I have a patient with neuropathy secondary to spina bifida. Medicare + secondary.
He has rigid cavus feet, non-healing ulcers. I got the ulcers healed. He has all of the characteristics of a diabetic, except that he's not diabetic. Are there codes that will get custom accommodative orthotics covered? Can I use the following:
#CodeDescription1 M21.621 Bunionette of right foot
2 Q66.71 Congenital pes cavus, right foot
3 Q66.72 Congenital pes cavus, left foot
4 G60.9 Hereditary and idiopathic neuropathy, unspecified
5 Q05.7 Lumbar spina bifida without hydrocephalus
6 R26.89 Other abnormalities of gait and mobility
7 L97.511 Non-pressure chronic ulcer of other part of right foot limited to breakdown of skin
Thank you!
I would also be very careful about using the KX modifier when billing orthoticcs. For Fee for service Medicare (and others) it means the orthotic is placed into a shoe, that is an integral part of a brace.

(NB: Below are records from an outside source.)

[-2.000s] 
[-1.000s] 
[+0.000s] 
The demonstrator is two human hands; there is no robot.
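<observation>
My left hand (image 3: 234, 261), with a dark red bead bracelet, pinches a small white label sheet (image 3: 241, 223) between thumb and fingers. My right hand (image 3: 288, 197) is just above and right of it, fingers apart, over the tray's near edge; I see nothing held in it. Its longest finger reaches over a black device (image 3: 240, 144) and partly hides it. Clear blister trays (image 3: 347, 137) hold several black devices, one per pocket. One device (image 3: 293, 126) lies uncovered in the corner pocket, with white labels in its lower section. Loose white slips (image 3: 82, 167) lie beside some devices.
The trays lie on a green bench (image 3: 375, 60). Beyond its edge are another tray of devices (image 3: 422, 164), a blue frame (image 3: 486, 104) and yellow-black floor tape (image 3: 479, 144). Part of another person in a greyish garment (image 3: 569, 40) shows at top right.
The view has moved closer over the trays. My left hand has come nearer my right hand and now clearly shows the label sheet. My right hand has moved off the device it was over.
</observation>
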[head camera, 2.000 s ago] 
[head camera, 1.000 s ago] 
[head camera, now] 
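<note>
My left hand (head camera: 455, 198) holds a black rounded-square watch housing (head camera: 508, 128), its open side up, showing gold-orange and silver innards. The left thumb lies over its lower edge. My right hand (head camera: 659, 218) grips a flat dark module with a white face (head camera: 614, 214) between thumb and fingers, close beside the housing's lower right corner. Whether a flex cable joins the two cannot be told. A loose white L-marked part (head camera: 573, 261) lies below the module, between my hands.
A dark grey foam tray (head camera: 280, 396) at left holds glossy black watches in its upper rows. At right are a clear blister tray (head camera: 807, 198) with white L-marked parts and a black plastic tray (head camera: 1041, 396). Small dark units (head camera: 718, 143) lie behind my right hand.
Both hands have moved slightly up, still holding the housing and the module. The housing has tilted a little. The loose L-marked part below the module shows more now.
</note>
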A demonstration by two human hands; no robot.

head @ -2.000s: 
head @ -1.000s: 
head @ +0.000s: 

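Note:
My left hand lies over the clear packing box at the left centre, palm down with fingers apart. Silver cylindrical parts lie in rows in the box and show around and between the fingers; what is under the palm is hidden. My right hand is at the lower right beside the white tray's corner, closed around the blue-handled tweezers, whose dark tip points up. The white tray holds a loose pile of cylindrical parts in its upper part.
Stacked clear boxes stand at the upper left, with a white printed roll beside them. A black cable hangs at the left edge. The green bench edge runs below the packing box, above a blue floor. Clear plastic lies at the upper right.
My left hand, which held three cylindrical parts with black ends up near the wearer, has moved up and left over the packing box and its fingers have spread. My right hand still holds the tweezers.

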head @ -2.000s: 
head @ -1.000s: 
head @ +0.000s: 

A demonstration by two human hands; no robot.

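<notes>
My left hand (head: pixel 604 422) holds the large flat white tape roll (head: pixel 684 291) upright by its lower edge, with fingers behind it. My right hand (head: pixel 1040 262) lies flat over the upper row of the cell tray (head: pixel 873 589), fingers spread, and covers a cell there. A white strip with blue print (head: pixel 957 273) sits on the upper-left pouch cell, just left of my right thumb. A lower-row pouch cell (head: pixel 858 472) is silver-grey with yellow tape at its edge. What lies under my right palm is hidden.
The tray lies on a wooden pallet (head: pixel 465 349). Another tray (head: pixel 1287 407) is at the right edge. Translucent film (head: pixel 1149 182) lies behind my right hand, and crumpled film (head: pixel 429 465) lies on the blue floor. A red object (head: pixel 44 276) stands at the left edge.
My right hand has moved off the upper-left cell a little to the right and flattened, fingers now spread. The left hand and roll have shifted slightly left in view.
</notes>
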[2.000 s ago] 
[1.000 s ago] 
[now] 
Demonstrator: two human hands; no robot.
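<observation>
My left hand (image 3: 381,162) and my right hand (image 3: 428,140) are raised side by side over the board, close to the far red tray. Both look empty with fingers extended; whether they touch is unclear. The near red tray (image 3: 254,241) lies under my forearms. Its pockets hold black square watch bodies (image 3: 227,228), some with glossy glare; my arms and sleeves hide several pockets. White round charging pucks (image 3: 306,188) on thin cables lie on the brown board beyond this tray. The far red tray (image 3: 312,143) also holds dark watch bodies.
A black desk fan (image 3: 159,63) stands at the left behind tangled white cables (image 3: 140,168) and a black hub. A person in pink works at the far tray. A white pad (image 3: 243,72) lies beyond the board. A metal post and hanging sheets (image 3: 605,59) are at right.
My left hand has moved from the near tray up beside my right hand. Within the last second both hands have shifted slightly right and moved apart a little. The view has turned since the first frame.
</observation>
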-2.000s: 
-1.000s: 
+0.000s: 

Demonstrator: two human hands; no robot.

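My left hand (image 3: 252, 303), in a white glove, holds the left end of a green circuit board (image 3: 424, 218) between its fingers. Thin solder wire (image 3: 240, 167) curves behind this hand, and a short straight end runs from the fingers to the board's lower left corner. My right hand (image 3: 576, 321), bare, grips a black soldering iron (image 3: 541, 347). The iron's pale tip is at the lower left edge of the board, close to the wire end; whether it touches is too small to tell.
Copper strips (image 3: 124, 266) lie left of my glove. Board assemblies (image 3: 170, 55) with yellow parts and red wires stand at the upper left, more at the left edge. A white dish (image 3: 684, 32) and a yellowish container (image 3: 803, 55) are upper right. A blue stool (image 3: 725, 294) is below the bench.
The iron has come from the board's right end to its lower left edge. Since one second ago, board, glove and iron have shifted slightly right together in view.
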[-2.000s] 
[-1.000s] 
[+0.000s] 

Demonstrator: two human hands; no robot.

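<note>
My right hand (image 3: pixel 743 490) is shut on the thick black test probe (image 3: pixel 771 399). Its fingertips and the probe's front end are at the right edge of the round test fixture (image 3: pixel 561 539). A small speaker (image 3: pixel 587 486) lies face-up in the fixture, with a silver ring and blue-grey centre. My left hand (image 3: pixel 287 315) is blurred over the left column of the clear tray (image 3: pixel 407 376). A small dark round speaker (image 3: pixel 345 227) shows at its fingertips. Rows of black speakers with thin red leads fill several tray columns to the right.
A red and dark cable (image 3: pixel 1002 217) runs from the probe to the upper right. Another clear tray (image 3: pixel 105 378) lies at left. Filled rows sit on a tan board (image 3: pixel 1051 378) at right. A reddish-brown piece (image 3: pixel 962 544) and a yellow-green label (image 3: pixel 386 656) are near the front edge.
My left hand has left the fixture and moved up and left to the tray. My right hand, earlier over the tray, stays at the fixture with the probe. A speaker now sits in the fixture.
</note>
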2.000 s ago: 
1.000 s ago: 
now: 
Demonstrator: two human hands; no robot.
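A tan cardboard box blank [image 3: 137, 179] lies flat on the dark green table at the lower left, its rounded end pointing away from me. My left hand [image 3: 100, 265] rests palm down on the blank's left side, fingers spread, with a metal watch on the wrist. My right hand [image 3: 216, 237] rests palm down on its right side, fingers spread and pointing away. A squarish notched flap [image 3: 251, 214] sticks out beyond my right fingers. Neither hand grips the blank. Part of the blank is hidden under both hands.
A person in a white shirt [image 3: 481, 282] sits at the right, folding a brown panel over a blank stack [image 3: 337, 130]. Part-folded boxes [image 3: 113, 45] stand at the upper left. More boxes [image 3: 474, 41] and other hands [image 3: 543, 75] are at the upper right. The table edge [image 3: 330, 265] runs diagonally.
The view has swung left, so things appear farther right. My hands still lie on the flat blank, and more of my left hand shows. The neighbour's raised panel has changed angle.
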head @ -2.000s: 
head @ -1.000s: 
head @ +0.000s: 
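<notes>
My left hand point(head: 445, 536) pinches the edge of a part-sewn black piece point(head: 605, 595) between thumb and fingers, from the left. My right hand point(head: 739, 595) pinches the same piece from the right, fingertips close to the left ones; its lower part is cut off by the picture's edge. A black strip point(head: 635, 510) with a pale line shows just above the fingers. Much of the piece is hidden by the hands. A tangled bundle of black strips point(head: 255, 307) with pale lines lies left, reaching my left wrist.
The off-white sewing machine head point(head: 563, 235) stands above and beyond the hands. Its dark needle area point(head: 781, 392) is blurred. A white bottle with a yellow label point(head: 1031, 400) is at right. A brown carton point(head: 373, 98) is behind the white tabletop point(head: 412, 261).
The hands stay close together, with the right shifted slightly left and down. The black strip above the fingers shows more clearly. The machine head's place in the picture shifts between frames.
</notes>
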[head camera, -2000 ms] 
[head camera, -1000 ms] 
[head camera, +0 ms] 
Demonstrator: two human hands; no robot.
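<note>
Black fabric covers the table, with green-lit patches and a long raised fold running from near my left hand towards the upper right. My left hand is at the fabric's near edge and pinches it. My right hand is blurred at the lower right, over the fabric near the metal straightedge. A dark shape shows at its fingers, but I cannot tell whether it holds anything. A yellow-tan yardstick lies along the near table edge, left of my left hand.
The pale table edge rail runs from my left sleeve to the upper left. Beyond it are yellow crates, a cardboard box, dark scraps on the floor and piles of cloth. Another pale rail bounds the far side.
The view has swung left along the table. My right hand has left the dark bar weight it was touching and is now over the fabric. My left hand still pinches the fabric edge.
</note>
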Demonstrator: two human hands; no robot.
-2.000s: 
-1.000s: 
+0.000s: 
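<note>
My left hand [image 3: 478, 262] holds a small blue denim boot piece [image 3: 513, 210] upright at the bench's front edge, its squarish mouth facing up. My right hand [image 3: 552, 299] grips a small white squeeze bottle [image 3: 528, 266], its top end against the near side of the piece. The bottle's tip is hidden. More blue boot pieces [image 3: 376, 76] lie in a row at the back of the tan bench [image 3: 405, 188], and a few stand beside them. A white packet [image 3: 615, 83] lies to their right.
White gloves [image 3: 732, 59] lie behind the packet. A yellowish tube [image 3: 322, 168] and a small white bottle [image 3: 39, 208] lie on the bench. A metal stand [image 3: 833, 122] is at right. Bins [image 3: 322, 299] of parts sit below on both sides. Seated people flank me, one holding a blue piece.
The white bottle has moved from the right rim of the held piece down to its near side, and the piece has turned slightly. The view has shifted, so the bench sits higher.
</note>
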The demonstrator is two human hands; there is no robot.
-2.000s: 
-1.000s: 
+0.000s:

For other insurance carriers it may meet with a rejection as unprocessable for a variety of reasons. One being that the carrier's system simply doesn't recognize the modifier. In other cases, it can only be used for PT/OT CPT codes, stipulating that the patient has met and or exceeded the treatment frequencies and you have documentation supporting additional treatment.
Thus billed with L3000 it may result in claim rejection due to HCPCS and modifier inconsistency.